Accuracy: 95% (looks great!)
But: Misses ALL fraud cases (actually terrible!)
Confusion Matrix: Detailed breakdown of predictions
Predicted
Neg Pos
Actual Neg [ TN | FP ]
Pos [ FN | TP ]
TN: True Negatives (correctly predicted negative)
TP: True Positives (correctly predicted positive)
FN: False Negatives (missed positives - Type II error)
FP: False Positives (false alarms - Type I error)
Precision: Of predicted positives, how many were correct? \(\text{Precision} = \frac{TP}{TP + FP}\)

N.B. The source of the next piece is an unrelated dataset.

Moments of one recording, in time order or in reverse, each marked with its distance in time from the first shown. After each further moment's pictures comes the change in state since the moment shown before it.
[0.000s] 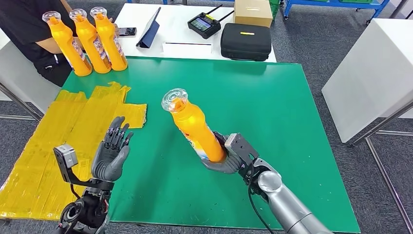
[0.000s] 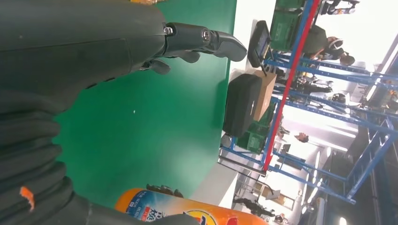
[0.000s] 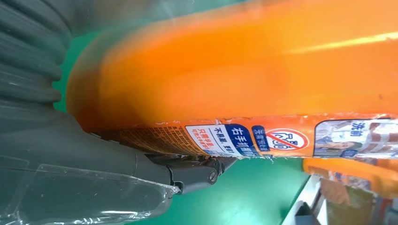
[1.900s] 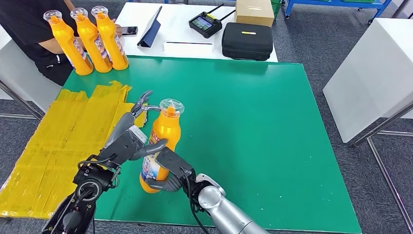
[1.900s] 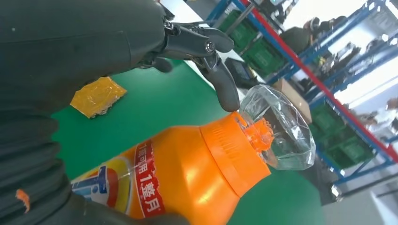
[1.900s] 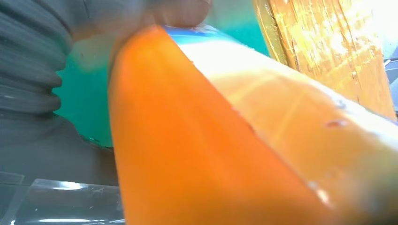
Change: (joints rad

Use when: False positives are costly
Recall (Sensitivity): Of actual positives, how many did we find? \(\text{Recall} = \frac{TP}{TP + FN}\)
Use when: False negatives are costly
F1-Score: Harmonic mean of precision and recall \(F1 = 2 \times \frac{\text{Precision} \times \text{Recall}}{\text{Precision} + \text{Recall}}\)
Use when: Need balance between precision and recall
Example:
from sklearn.metrics import classification_report, confusion_matrix
y_pred = model.predict(X_test)
# Confusion matrix
print(confusion_matrix(y_test, y_pred))
# [[45 5] TN=45, FP=5
# [ 3 47]] FN=3, TP=47
# Detailed metrics
print(classification_report(y_test, y_pred))
# precision recall f1-score
# Class 0 0.94 0.90 0.92
# Class 1 0.90 0.94 0.92
# accuracy 0.92
Mean Absolute Error (MAE): Average absolute difference \(MAE = \frac{1}{n}\sum_{i=1}^{n}|y_i - \hat{y}_i|\)
Mean Squared Error (MSE): Average squared difference \(MSE = \frac{1}{n}\sum_{i=1}^{n}(y_i - \hat{y}_i)^2\)
Root Mean Squared Error (RMSE): Square root of MSE \(RMSE = \sqrt{MSE}\)
R² Score (Coefficient of Determination): Proportion of variance explained \(R^2 = 1 - \frac{\sum(y_i - \hat{y}_i)^2}{\sum(y_i - \bar{y})^2}\)
Example:
from sklearn.metrics import mean_squared_error, r2_score, mean_absolute_error
y_pred = model.predict(X_test)
mae = mean_absolute_error(y_test, y_pred)
mse = mean_squared_error(y_test, y_pred)
rmse = np.sqrt(mse)
r2 = r2_score(y_test, y_pred)
print(f"MAE: ${mae:,.0f}")
print(f"RMSE: ${rmse:,.0f}")
print(f"R²: {r2:.3f}")
# Complete ML workflow in ~20 lines
import pandas as pd
from sklearn.datasets import load_iris
from sklearn.model_selection import train_test_split
from sklearn.ensemble import RandomForestClassifier
from sklearn.metrics import accuracy_score, classification_report
# 1. Load data
iris = load_iris()
X, y = iris.data, iris.target
# 2. Split data
X_train, X_test, y_train, y_test = train_test_split(
X, y, test_size=0.2, random_state=42
)
# 3. Train model
model = RandomForestClassifier(n_estimators=100, random_state=42)
model.fit(X_train, y_train)
# 4. Evaluate
y_pred = model.predict(X_test)
accuracy = accuracy_score(y_test, y_pred)
print(f"Accuracy: {accuracy:.2%}")
print("\nClassification Report:")
print(classification_report(y_test, y_pred, target_names=iris.target_names))
# Data manipulation
import numpy as np # Numerical operations
import pandas as pd # Data structures and analysis
# Machine learning
from sklearn import * # Scikit-learn: ML algorithms
import xgboost as xgb # Gradient boosting
import lightgbm as lgb # Fast gradient boosting
# Visualization
import matplotlib.pyplot as plt
import seaborn as sns
# Model deployment
import joblib # Save/load models
import pickle # Serialization
You now understand the fundamental concepts that underpin all of machine learning:
The ML Workflow: Systematic process from problem definition to deployment
Data Splitting: Train/validation/test sets prevent overfitting
Cross-Validation: Robust performance estimation through multiple splits
Bias-Variance Tradeoff: Balance between simplicity and complexity
Overfitting vs Underfitting: Finding the “just right” model complexity
Now that you have this foundation, you’re ready to dive deeper into specific algorithms and techniques.
Books:
Online Courses:
Practice Platforms:
Remember, machine learning is a journey, not a destination. Every practitioner, from beginners to experts, continuously learns and improves. The field evolves rapidly, but the fundamentals you’ve learned here remain constant.
Start simple. Stay curious. Keep building.